Automorphisms of a certain digraph defined on the set of primes? [Edited] Define a digraph $P=(V,E)$ with $V$ equal to the set of prime numbers and an arrow from $p$ to $q$ if $p|q-1$ (definition motivated by Pratt's primality certificates).
Does $P$ indeed admit only the trivial automorphism (as seems reasonable to guess)? 
Edit:  In light of Gjergji Zaimi's heuristic suggesting a very large automorphism group, perhaps the better question asks what can one say, otherwise unconditionally, about hypothetical nontrivial automorphisms of $P$ and the permutations of ${\Bbb N}$ that they induce.
 A: I would expect this digraph to have a lot of automorphisms, but I cannot prove it unconditionally.
First, notice that $2$ is the only prime with no incoming edges. The primes which have incoming edges only from $2$ are the Fermat primes. You can keep going defining new collection of primes with incoming edges from a specific set of primes that were already considered.
Here is a conjecture: For any primes $2=p_1\le p_2 \le \cdots \le p_k$ there are infinitely many primes $q$ so that $q=1+p_1^{a_1}\cdots p_k^{a_k}$. (This seems like a reasonable conjecture generalizing the infinitude of Fermat primes.)
Assuming this conjecture, for any collection of primes previously considered there is an infinite set of primes whose incoming edges come exactly from this set of primes. This implies that in this graph, for example, the Fermat primes can not be distinguished. But there are of course many more automorphisms.
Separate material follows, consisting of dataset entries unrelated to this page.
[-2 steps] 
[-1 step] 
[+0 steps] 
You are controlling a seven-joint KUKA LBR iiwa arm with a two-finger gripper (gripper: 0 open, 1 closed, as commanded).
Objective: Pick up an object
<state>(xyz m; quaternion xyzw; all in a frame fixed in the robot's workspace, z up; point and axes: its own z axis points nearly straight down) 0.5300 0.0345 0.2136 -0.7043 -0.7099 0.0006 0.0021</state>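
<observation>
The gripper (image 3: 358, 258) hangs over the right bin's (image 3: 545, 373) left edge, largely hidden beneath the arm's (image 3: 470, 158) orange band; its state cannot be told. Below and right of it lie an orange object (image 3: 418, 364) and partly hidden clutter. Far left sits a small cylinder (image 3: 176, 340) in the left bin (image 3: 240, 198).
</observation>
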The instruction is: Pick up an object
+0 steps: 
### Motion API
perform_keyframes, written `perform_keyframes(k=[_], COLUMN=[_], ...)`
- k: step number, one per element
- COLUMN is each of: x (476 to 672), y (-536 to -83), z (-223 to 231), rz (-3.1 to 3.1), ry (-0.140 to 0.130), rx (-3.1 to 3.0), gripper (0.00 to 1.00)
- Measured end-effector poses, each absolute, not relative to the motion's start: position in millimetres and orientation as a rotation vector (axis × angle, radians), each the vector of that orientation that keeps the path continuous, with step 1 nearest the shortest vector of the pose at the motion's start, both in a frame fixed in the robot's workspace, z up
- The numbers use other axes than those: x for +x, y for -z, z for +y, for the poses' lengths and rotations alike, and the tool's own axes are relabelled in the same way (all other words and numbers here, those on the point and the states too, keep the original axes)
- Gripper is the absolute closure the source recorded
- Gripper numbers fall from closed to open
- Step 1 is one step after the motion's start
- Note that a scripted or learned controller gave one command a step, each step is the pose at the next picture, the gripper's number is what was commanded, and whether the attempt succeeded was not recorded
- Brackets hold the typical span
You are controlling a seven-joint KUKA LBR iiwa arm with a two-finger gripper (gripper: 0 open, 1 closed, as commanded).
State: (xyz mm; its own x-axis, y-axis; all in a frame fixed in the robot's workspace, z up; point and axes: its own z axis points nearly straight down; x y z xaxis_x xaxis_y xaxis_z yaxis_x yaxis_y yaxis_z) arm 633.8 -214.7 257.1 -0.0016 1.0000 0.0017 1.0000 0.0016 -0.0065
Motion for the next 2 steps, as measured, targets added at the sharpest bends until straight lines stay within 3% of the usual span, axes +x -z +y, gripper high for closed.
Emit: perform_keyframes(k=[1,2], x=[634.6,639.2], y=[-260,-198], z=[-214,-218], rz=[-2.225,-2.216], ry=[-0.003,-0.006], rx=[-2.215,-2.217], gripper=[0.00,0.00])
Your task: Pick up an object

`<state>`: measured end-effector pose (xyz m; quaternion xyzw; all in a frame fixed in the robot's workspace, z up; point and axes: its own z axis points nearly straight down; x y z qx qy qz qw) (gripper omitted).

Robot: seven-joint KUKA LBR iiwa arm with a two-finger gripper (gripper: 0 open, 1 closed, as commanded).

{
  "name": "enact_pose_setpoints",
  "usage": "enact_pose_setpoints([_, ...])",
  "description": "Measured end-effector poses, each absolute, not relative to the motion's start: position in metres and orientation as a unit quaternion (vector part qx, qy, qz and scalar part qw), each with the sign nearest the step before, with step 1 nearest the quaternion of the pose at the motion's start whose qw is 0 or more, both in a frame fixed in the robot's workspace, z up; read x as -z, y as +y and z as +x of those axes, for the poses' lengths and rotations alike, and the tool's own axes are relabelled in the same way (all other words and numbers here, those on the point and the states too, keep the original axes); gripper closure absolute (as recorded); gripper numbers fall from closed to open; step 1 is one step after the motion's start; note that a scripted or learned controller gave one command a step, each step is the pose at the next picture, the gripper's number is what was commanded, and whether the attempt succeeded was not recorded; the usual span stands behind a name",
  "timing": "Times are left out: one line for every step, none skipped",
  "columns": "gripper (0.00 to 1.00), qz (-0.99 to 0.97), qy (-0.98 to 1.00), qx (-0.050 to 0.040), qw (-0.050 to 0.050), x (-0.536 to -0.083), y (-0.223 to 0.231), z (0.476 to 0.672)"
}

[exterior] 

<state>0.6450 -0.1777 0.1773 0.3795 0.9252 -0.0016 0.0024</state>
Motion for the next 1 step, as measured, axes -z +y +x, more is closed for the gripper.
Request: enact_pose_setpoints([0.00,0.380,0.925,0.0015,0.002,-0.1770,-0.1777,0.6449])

I must say, however, that for all I know, there are only finitely many Fermat primes, or even better, for every set of primes $S$ there are only finitely many primes so that $q-1$ has $S$ as its set of prime factors. If, moreover, the number of such primes is distinct for ever $S$, then the graph turns out to be rigid (no automorphisms). But deciding unconditionally which is the case should be very hard.